When managing baristas, one of the most important things to consider is what frames their meaning of working for the cafe, because this meaning shapes their perception, which helps to moderate the amount of emotional labor they must commit to their shift. Meaning is constructed within the experience an individual has from interacting in a culture and society; it is generally shared among individuals within common sociohistorical contexts (Tolfo cited in Santos & Fontenelle, 2019). In the workplace, the company occupies the place of society, and the individuals together construct and deconstruct meaning that emerges a culture based on their interpretation and experience of working for that company (Schein, 2010; Boas, Davel, Bispo, 2018). Overtime, the company develops a sociohistorical context of its own that becomes embedded in the culture to guide future meaning-making processes within that company (Putnam & Fairhurst, 2015).

Meaning of Work (MOW) scholars have reported that work becomes meaningful with the interactions between self, others, work context, and spiritual life through the mechanisms of authenticity, self-efficacy, self-esteem, purpose, belongingness, transcendence, and cultural/interpersonal sensemaking (Rosso, Dekas, & Wrzesniewski, 2010). Meaningful work has been described as a fundamental human need that impacts job satisfaction, turnover intention, and organizational commitment (Wang & Xu, 2017). Human needs are non-negotiable, and Galtung (2000) considers the desire to satisfy them as a force of nature.

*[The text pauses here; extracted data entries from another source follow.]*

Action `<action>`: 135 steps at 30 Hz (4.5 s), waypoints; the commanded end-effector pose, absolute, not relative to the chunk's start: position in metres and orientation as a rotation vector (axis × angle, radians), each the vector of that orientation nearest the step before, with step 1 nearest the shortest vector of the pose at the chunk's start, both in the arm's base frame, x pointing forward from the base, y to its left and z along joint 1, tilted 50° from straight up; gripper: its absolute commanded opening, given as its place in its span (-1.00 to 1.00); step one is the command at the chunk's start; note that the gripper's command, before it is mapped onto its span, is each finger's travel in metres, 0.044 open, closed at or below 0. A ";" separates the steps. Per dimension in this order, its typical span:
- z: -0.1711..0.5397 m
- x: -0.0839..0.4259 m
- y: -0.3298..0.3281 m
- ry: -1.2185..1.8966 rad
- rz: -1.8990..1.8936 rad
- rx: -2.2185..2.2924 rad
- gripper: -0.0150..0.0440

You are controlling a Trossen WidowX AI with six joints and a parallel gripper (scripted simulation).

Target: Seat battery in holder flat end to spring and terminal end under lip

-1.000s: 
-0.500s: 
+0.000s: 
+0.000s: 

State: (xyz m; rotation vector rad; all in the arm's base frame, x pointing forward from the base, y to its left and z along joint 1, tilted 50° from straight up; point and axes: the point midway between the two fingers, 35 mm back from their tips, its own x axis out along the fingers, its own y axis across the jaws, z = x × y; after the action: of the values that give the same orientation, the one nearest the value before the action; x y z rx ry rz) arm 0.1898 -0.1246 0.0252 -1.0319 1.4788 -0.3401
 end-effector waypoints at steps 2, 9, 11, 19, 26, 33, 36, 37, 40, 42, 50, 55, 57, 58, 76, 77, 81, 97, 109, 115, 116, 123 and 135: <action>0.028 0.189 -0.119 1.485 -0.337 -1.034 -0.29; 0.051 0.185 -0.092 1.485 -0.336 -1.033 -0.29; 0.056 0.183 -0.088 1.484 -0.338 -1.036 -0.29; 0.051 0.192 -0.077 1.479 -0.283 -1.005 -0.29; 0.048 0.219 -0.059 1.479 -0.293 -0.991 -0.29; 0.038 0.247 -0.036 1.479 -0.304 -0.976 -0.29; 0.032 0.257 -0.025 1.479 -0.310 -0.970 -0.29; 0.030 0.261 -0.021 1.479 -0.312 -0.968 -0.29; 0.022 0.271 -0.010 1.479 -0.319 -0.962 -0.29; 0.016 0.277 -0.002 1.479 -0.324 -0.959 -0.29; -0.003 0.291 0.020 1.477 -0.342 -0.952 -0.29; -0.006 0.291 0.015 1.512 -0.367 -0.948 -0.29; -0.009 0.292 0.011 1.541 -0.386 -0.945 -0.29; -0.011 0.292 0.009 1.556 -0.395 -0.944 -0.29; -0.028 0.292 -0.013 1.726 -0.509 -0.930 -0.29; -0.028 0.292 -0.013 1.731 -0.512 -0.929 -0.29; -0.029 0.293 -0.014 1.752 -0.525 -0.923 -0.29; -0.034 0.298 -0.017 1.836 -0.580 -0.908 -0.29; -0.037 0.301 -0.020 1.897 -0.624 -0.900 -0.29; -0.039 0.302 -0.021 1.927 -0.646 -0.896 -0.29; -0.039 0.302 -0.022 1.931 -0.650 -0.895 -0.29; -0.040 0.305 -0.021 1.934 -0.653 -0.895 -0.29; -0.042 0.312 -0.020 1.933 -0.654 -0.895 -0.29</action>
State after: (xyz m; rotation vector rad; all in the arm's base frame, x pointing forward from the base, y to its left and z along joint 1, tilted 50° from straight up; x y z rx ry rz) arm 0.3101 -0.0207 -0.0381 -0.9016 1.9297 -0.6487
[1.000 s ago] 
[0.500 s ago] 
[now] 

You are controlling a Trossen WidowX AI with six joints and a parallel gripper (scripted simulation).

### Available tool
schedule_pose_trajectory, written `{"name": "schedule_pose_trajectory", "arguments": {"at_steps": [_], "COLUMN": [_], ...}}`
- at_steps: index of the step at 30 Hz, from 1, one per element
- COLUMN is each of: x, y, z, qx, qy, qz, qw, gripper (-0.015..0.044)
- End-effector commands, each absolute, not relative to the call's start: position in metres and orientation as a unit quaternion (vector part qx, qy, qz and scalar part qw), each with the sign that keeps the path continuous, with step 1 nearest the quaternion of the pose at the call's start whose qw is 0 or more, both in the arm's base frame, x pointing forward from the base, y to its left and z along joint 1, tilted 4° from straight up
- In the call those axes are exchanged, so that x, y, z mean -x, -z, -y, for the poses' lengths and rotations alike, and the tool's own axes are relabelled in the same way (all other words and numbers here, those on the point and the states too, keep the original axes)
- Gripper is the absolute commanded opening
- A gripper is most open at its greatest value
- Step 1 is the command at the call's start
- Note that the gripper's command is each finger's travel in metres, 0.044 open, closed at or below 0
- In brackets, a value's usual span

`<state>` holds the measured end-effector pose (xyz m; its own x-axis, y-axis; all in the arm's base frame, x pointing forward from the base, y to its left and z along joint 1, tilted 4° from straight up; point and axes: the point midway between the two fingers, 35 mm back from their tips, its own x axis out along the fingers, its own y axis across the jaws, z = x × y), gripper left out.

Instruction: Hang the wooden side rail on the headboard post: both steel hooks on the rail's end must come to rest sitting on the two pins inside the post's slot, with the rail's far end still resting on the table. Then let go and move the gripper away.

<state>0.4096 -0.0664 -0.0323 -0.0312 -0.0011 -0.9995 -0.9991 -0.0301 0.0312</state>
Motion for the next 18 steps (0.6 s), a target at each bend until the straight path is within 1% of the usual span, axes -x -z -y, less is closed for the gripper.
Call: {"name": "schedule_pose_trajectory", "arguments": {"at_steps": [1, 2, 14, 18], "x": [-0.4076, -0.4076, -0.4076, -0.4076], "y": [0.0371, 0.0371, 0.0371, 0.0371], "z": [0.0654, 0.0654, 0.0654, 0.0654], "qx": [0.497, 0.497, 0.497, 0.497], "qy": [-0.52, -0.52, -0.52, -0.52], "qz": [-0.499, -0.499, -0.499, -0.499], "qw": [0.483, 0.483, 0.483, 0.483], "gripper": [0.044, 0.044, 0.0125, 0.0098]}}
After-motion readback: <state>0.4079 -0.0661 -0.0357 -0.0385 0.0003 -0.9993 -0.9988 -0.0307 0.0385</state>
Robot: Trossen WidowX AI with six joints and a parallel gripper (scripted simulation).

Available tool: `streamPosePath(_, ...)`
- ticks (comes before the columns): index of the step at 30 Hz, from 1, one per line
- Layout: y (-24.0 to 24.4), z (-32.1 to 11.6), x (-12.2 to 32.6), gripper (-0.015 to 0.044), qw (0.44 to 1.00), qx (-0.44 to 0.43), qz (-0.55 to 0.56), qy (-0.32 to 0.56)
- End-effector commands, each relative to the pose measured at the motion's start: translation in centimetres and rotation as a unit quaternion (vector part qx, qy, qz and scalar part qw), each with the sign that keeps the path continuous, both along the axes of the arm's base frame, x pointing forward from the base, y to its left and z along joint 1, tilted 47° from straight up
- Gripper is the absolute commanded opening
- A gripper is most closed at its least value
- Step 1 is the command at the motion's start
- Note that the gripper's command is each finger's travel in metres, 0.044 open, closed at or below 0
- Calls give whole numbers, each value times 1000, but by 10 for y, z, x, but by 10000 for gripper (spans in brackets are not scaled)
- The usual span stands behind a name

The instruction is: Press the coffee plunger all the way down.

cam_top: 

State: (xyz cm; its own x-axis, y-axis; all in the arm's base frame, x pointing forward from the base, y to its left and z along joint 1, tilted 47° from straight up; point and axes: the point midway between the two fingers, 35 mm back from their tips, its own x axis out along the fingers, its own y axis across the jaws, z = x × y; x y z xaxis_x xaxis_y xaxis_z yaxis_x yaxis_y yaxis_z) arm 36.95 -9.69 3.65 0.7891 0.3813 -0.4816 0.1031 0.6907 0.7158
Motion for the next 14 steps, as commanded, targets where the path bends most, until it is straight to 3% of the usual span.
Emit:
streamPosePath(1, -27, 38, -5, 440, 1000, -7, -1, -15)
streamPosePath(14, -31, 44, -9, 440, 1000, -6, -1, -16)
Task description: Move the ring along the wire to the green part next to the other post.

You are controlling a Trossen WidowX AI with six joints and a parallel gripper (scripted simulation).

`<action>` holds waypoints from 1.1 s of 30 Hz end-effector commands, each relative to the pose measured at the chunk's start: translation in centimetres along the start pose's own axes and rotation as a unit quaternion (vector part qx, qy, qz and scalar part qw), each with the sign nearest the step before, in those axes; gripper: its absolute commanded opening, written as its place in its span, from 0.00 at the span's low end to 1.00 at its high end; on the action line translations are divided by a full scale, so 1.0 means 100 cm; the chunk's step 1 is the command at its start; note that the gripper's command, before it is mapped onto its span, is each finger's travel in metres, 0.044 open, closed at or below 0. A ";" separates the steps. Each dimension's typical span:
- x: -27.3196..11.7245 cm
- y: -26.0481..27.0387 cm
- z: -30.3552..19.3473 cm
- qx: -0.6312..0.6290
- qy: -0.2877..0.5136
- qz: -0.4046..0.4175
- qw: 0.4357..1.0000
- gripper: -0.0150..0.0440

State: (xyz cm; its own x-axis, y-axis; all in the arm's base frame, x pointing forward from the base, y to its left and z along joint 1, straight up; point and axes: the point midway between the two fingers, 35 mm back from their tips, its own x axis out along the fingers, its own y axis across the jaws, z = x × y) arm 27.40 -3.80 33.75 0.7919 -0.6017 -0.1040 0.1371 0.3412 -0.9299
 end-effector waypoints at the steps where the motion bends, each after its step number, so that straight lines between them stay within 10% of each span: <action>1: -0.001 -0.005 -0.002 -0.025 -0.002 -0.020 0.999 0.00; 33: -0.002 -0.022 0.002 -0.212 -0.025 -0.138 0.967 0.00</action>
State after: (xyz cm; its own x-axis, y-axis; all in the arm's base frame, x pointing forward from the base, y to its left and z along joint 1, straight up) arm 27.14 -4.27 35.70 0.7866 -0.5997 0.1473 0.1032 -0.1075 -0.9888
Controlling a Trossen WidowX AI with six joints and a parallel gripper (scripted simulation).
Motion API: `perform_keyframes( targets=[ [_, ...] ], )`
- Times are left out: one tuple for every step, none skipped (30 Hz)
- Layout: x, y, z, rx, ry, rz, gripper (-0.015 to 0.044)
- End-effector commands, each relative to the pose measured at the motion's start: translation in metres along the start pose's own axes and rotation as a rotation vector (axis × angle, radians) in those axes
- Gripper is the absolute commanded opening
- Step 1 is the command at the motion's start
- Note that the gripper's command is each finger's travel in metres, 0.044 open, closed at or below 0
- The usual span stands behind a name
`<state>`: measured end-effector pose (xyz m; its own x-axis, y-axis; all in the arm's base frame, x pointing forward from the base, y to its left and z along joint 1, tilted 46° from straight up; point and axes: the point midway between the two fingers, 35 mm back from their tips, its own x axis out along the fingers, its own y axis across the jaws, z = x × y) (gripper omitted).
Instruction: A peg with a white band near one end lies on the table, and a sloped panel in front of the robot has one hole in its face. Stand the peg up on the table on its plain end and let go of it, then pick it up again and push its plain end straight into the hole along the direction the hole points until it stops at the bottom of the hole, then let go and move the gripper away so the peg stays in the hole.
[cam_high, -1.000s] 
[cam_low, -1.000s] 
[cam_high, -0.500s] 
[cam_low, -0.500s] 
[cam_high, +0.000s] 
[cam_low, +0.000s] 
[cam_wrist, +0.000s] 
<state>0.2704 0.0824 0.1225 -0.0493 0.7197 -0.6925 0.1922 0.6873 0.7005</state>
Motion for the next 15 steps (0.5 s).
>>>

The meaning and significance of the work to the worker has been shown to negatively correlate with the amount of emotional labor required to do the job well (Santos & Fontenelle, 2019). The more meaningful the work, the easier it will be for the barista to manage their emotions when they do not align with the situation. If cafe managers are to reduce the emotional labor of their baristas, they must put effort toward influencing the emergence of a company culture that allows all the stakeholders to feel effective and authentic members of an organization they can be proud of belonging to. With this effort, evidence suggests that the baristas will become more motivated to excel at their jobs, and cafe profits will increase beyond what is possible otherwise.

References

Boas, O. T., Davel, E. P. B., Bispo, M. D. (2018). Leadership as cultural practice. Revista de Administracao Mackenzie, 19(1). doi: 10.1590/1678-6971/eRAMG180076.

Galtung, J. (2000). Conflict transformation by peaceful means: The transcend method. United Nations Disaster Management Training Program: TRANSCEND.

Putnam, L. L. & Fairhurst, G. T. (2015). Revisiting “organizations as discursive constructions”: 10 years later. Communication Theory, 25. 375-392.

Rosso, B. D., Dekas, K. H., & Wrzesniewski, A. (2010). On the meaning of work: A theoretical integration and review. Research in Organizational Behavior, 30, 91–127. doi: 10.1016/j.riob.2010.09.001

Santos, E. F. & Fontenelle, I. A. (2019). The construction of meaning for the emotional labor. Revista de Administracao Mackenzie, 20(1). doi: 10.1590/1678-6971/eRAMG190089

Schein, E. H. 2010. Organizational Culture and Leadership. San Francisco: Jossey-Bass.

Wang, Z. & Xu, H. (2017). When and for who ethical leadership is more effective in eliciting work meaningfulness and positive attitudes: The moderating roles of core self-evaluation and perceived organizational support. Journal of Business Ethics, 156. 919-940.